READ: 1 Corinthians 13
BACKGROUND: “The Love Chapter!” This is probably the most commonly read passage at weddings since it talks about love very poetically and powerfully. It’s important to remember here that it comes right in the middle of a larger section of the letter where Paul is talking to the church in Corinth about how to live together in community. The big idea of this passage, then, is that love – the kind of love Paul describes – is what makes communities work and what makes them worth being a part of!
THINK: Saint John Chrysostom was one of the greatest thinkers, writers, & pastors who shaped the church in it’s early years. He lived in the 4th Century, and in a message about 1 Corinthians 13 he highlighted what it means that love is patient and what it looks like to live a life of patience borne in love. I love what he had to say. The following is my translation of Chrysostom’s words:
“Thus, having showed that faith, knowledge, prophecy, tongues, gifts, healing, perfect life, and martyrdom of no great advantage if love is absent, Paul next makes an outline of the matchless beauty of love, adorning its image with the parts of virtue as with a sort of colors and putting together each part of the painting with exactness. We ought not hastily pass by the things that Paul says about love here, but instead examine each one of them with great care, in order that we might know both the treasure which is the thing (love) and also the art of the painter (God). Think about where Paul began and what he set out as the first and foremost cause of the excellence of love. What is it? Patience. This is the root of all self-denial. A wise man (Solomon) also once said, “A patient person is a person of great understanding, but the impatient person is mightily foolish.”

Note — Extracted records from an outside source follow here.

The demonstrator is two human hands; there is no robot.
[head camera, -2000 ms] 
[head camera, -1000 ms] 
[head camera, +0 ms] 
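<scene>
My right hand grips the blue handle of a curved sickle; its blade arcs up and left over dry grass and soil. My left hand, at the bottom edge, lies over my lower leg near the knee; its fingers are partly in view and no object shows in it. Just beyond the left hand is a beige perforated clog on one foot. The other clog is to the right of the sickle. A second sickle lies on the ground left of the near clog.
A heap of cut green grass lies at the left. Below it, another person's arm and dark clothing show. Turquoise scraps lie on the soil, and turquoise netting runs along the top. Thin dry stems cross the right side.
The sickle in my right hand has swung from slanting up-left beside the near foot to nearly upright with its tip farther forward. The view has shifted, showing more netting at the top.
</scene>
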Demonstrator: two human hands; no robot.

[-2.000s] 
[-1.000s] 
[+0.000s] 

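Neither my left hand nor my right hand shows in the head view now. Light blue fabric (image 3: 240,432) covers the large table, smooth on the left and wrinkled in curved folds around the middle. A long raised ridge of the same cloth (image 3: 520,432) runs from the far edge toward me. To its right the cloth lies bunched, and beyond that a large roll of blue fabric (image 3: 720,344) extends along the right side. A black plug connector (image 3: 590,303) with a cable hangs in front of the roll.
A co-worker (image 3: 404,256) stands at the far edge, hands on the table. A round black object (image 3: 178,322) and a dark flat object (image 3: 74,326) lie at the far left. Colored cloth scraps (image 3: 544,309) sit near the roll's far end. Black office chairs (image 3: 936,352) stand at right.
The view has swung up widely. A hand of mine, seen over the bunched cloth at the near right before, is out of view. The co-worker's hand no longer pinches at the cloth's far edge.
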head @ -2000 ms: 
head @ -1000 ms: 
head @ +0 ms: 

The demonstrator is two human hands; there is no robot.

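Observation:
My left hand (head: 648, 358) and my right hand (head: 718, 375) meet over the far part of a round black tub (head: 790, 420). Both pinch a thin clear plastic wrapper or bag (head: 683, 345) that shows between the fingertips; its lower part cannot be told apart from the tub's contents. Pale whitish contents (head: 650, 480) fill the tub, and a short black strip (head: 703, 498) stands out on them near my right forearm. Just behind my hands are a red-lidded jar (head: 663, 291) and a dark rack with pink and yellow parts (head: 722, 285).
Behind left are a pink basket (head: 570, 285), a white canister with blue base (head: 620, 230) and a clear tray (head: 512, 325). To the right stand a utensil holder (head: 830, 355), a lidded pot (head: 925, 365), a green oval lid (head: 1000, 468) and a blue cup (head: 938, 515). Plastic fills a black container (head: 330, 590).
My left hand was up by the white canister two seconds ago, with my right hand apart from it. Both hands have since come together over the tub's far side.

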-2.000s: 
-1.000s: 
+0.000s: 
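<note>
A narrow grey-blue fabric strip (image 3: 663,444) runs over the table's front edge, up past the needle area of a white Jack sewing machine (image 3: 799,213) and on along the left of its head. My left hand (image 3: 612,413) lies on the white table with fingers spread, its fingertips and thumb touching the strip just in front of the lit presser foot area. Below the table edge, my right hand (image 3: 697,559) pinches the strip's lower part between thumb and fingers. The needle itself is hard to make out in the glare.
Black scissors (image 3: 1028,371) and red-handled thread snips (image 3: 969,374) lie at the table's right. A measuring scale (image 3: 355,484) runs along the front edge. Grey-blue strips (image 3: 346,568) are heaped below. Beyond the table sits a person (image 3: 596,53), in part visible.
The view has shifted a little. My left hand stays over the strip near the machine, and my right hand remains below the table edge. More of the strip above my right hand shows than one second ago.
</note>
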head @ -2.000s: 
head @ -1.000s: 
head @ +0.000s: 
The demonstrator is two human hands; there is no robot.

And comparing love too with a strong, fortified city, he said that it is more secure than that. For love is both an invincible weapon and a sort of impregnable tower, easily getting rid of all challenges. And just like a spark falling into the ocean does the ocean no harm but instead is easily quenched, in the same way whatever unexpected thing comes upon a patient soul quickly vanishes without even disturbing the soul. For it is true that there is nothing as impenetrable as patience. You may talk of armies, money, horses, walls, arms, or anything else, but you will name nothing like patience! For the person who is surrounded by all of those worldly things is often overcome by anger and acts upset like a worthless little child and fills everyone around with confusion and storms. But the patient person is settled like a ship in a harbor and enjoys a profound calm. Even if you surround this person with loss, like a rock they are unmoved, and even if you bring insult upon them, like a tower they are unshaken, and even if you bruise and beat and whip this person, you have not wounded their strength.
Yes, this is patience. Patience means having a kind of long and great soul. For that which is long is also called great. But this excellence is ultimately born of love, a love for everyone including those who have love to give back but also to all those who enjoy the benefit of being loved without being able to give anything back.”
ASK: Am I patient? Am I loving? When people interact with me do they see the type of love that Paul writes about in this chapter? What would it look like – how would my life be different – if I was defined by the kind of rock-solid patience borne of love that John Chrysostom describes here?